## [Activity]
In the listing below, print exactly the lines between the line holding "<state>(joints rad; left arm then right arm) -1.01" and the line holding "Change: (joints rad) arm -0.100", inclusive, and no more.

## [Supplied records]
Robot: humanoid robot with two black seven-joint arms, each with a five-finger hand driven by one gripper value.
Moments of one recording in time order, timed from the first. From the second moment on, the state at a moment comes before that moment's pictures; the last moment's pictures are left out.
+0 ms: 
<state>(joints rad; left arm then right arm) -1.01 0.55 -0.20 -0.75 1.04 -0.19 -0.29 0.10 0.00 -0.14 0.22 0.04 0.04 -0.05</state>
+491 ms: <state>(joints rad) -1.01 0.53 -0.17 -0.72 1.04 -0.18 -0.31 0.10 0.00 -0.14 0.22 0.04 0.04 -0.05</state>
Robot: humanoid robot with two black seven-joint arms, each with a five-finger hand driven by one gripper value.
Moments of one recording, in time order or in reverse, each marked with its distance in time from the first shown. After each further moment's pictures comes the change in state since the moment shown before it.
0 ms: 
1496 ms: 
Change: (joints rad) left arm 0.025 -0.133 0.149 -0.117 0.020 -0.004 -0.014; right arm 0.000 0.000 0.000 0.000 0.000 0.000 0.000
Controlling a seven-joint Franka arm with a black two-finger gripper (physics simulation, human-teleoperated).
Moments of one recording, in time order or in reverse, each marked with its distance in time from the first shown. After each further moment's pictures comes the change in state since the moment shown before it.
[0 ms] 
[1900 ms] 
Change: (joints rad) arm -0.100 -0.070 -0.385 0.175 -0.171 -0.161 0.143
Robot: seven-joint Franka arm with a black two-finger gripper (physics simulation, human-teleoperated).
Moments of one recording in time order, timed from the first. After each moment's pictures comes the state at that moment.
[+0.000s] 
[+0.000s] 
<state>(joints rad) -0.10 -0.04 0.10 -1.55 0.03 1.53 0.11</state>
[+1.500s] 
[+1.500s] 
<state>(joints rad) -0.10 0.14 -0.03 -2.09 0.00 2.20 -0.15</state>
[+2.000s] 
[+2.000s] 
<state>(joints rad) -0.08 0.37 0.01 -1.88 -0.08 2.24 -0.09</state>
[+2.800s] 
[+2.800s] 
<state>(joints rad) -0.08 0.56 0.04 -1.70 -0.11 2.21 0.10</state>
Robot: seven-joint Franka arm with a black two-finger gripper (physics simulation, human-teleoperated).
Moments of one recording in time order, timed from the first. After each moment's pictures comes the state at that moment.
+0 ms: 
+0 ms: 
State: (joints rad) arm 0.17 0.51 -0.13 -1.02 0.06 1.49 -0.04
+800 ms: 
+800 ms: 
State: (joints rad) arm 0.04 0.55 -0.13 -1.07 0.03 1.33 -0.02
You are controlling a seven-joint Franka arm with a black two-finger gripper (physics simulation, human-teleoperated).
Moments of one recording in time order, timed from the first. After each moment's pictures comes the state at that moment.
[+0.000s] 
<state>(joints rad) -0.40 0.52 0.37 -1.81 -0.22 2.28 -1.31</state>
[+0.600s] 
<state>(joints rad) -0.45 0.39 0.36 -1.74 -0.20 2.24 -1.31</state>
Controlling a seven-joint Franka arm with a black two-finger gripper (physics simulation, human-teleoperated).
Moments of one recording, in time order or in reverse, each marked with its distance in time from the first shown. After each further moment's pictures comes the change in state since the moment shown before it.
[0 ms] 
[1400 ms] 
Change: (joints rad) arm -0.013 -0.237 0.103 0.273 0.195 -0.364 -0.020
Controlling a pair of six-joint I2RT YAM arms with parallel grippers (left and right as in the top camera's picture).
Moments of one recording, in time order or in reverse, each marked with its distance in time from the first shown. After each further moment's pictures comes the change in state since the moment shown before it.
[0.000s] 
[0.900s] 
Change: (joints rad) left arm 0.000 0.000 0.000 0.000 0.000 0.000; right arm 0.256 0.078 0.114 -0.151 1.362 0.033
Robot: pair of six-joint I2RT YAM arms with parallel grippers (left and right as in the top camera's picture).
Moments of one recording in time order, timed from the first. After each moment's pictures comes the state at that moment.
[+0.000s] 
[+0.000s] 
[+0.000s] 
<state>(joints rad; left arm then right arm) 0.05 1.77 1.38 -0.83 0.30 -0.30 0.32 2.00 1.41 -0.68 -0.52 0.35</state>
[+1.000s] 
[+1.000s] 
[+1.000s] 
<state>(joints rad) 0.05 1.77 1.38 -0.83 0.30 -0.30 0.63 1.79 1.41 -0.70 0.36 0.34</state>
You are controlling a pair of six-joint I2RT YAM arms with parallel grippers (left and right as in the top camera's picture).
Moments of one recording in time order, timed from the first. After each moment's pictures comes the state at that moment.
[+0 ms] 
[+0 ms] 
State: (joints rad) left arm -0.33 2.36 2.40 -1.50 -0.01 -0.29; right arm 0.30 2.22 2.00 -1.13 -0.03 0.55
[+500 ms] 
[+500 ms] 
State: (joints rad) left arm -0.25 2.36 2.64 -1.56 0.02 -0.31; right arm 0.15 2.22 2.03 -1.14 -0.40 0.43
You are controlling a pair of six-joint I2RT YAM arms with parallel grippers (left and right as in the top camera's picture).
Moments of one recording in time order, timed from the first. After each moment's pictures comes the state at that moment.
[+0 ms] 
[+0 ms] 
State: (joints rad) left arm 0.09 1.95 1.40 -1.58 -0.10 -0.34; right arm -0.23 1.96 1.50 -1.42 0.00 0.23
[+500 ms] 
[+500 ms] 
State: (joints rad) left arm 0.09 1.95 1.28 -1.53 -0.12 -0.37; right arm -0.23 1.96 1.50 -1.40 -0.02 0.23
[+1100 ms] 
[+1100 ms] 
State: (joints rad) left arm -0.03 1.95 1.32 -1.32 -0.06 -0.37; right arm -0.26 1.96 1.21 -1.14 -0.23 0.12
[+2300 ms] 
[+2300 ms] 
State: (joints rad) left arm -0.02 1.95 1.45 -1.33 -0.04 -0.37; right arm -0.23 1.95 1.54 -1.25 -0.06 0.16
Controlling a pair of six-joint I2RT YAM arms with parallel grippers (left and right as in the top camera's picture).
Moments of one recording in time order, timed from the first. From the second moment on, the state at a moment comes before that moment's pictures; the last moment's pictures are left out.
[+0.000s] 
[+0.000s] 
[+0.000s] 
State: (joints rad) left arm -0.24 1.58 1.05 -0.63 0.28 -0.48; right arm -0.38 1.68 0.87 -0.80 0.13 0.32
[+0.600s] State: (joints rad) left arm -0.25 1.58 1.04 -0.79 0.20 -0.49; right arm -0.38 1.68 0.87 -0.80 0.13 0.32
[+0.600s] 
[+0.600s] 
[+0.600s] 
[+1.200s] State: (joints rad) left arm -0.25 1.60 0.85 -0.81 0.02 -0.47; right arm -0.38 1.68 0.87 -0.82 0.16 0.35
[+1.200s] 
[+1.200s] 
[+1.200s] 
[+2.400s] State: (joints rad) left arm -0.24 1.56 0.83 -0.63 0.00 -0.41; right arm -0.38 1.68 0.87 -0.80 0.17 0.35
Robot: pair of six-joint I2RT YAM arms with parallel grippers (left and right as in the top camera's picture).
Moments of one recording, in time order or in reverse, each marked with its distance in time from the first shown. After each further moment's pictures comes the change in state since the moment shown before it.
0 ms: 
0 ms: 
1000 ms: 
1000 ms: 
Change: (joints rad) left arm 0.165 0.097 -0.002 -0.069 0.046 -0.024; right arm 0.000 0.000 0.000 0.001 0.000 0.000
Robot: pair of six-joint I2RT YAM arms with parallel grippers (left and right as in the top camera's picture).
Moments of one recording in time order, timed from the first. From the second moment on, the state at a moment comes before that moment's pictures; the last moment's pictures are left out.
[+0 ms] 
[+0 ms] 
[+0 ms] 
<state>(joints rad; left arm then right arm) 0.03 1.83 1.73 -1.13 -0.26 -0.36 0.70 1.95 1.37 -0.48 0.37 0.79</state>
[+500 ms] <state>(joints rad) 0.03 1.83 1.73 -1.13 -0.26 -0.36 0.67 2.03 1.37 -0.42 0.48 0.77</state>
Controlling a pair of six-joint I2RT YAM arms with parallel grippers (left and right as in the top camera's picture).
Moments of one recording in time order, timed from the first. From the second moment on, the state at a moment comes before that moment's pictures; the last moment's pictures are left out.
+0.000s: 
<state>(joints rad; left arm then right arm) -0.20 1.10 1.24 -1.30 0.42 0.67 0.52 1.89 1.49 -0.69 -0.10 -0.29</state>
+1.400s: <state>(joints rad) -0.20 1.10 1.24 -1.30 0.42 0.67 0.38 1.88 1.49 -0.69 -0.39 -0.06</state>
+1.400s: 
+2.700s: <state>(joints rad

## [Answer for this exercise]
<state>(joints rad; left arm then right arm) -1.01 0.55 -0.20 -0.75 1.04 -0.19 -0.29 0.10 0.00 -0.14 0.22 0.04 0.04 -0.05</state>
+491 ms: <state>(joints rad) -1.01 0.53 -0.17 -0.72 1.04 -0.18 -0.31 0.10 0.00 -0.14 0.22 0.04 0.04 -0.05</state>
Robot: humanoid robot with two black seven-joint arms, each with a five-finger hand driven by one gripper value.
Moments of one recording, in time order or in reverse, each marked with its distance in time from the first shown. After each further moment's pictures comes the change in state since the moment shown before it.
0 ms: 
1496 ms: 
Change: (joints rad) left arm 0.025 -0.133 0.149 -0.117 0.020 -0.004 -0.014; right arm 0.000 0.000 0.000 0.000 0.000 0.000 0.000
Controlling a seven-joint Franka arm with a black two-finger gripper (physics simulation, human-teleoperated).
Moments of one recording, in time order or in reverse, each marked with its distance in time from the first shown. After each further moment's pictures comes the change in state since the moment shown before it.
[0 ms] 
[1900 ms] 
Change: (joints rad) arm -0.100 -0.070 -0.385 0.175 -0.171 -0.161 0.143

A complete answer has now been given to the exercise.